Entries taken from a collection
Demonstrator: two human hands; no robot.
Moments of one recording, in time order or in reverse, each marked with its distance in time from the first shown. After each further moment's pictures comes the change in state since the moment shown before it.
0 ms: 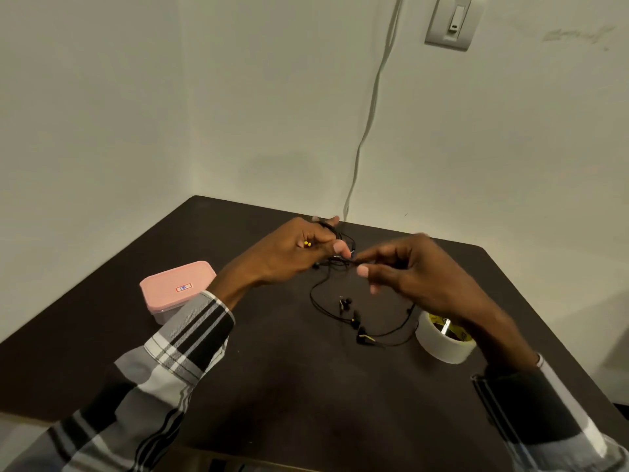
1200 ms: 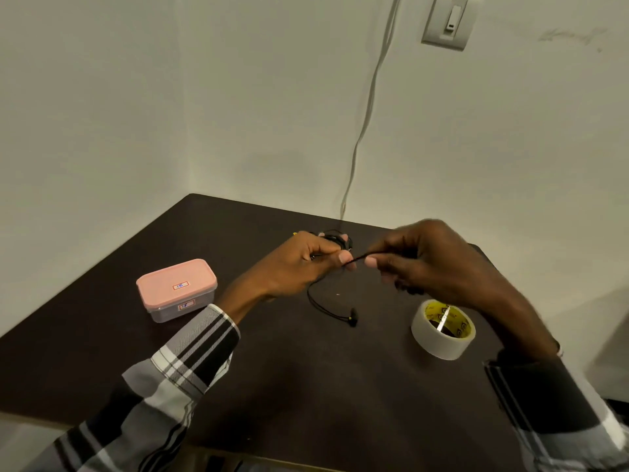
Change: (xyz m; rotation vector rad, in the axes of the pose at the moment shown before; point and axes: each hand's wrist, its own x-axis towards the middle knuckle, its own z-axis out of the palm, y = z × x) left_hand -0.003 -0.007 0.019 -0.083 0.031 -0.021; right_hand 0.001 -0.013 -0.020 -0.174 -0.024 -0.084
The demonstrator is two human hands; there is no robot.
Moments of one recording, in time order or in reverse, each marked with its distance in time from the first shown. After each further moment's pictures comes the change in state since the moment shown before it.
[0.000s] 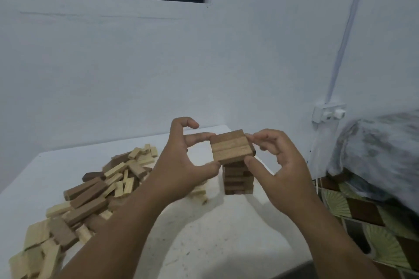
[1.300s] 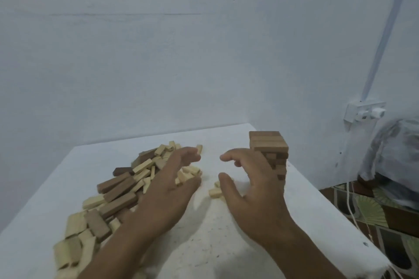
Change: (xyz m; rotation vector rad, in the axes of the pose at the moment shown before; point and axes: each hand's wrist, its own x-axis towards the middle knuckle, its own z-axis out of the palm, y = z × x) left_hand -0.037 -0.053 -0.037 0.017 0.084 -0.131; right_hand -0.015 -0.022 0.092 -0.097 -0.013 -0.174
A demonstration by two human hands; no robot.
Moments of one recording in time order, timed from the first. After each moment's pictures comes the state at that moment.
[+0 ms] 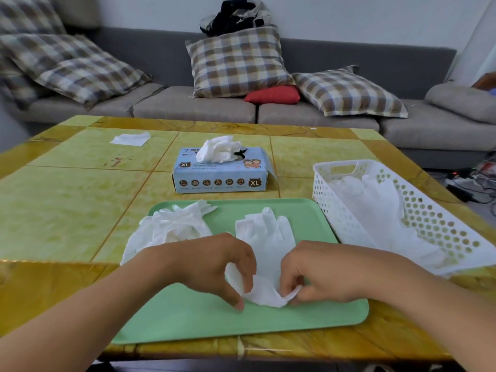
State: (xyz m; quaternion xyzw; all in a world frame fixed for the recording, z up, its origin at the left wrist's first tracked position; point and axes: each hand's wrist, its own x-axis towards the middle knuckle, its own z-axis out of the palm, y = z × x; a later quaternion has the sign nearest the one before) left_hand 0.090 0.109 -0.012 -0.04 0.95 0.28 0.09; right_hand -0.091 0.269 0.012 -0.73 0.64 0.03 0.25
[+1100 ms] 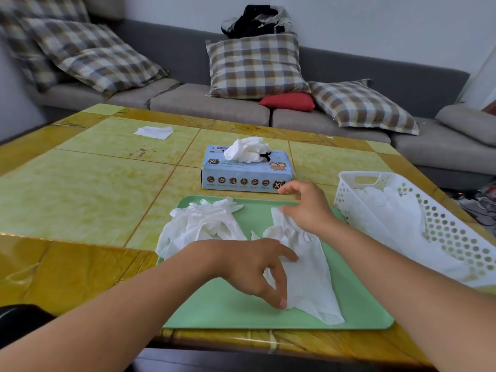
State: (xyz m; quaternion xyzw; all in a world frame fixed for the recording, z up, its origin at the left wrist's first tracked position) left_hand 0.094 0.118 -0.008 -0.07 0.93 0.33 0.17; right_hand -0.101 0.151 -0.025 -0.47 0.79 -0.38 0.11
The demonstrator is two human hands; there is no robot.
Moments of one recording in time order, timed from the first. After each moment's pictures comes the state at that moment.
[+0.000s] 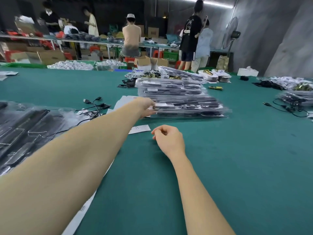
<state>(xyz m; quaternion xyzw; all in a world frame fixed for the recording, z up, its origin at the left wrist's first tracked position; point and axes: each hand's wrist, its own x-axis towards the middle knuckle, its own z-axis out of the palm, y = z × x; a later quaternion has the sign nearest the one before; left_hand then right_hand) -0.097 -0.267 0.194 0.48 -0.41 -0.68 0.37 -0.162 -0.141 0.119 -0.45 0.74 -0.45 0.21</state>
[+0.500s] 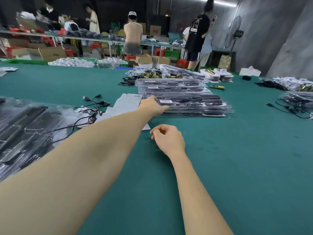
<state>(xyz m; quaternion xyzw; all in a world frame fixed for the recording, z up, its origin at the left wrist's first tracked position) -0.129 -0.305 0.149 0.54 -0.76 -0.27 0.23 -0.162 -0.144 0.120 -0.46 0.77 -0.40 0.21</state>
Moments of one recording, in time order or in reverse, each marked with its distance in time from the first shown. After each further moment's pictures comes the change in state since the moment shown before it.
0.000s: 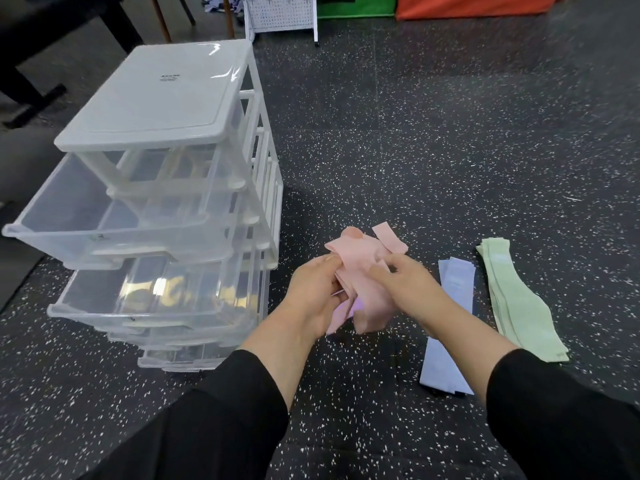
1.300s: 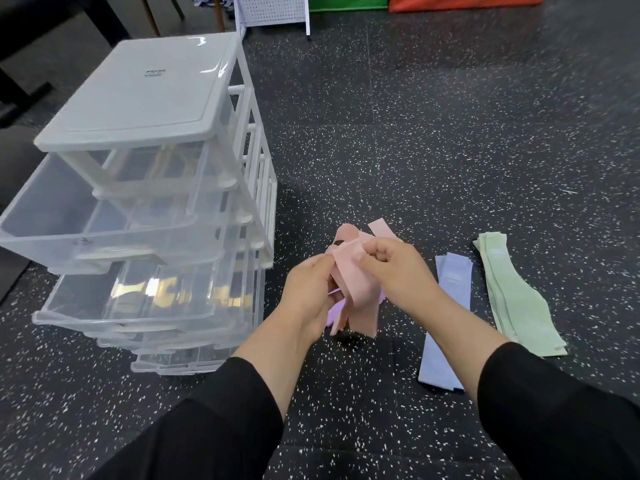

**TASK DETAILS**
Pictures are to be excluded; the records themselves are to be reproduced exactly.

**RESULT**
Demonstrator: two human hands; no robot.
Moments of one recording, in time order or in reverse, each marked with its distance in time from the first shown. After each further moment's pictures comes the change in state since the moment shown before it.
0 ms: 
1200 ms: 
Change: (xyz m; rotation vector rad, in the axes of the pose at the moment shown before; point and axes: each hand's wrist, its own x-axis towards the middle knuckle, its own z-axis out of the palm, y = z × x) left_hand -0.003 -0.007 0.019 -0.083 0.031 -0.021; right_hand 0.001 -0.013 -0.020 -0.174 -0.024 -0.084
The demonstrator is two human hands; there is no robot.
Moments of one recording, in time order or in reverse, each marked with its distance in time from the first shown. After each further moment's pictures comes the change in state since the moment shown before it.
[0.000s] 
[1.300s] 
Change: (xyz m; rotation vector rad, in the axes of the pose at the moment shown before; point and axes: each hand's wrist, its own x-axis towards the middle knuckle, its own z-axis out of the palm, y = z × x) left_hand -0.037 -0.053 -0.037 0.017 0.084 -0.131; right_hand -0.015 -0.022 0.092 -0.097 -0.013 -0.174
A demonstration by two human hands; no robot.
Moments of one recording in time order, timed from the first. After each moment's pictures comes the state at that moment.
[+0 ms] 
State: (xyz m; quaternion xyzw; all in a world frame fixed for the recording, z up, its origin at the left wrist's first tracked position; point and axes: each hand's wrist, its own x-axis towards the middle knuckle, its own z-axis out of the palm, y = z × x; a later quaternion has the sign nearest the one before) left_hand 0.090 0.109 -0.012 -0.04 0.95 0.28 0.09; right_hand -0.091 0.269 0.012 -0.73 0.64 0.03 0.25
[+1100 ms] 
State: (xyz m; quaternion xyzw; all in a world frame fixed for the recording, z up, its origin at the left wrist's first tracked position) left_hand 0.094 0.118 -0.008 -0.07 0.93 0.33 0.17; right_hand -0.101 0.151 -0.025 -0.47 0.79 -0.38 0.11
The demonstrator is two human hands; there is no robot.
Moments of one recording in time order, timed from the first. After each moment's pictures comes the state at that moment.
[+0.000s] 
<state>(xyz m; quaternion xyzw; all in a world frame fixed for the recording, z up, its origin at the left wrist's first tracked position; point and axes: each hand's wrist, its own x-axis towards the middle knuckle, its own z-axis out of the palm, y = z × x; a later quaternion has the sign nearest the one before; left_hand then right_hand) -0.097 -0.267 0.194 0.48 -0.41 -0.68 0.37 -0.162 -0.141 0.119 -0.45 0.74 -0.45 0.21</state>
[+0.500s] 
<state>(xyz m; quaternion xyzw; all in a world frame fixed for the recording, z up, its origin at the left wrist's first tracked position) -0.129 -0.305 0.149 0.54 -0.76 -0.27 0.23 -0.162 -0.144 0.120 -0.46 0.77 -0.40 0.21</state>
Moments of one recording, in time order or in reverse, each marked with its distance in time from the first shown. After each further moment's pictures comes the change in state since the moment shown before it.
0.000s: 
1.300s: 

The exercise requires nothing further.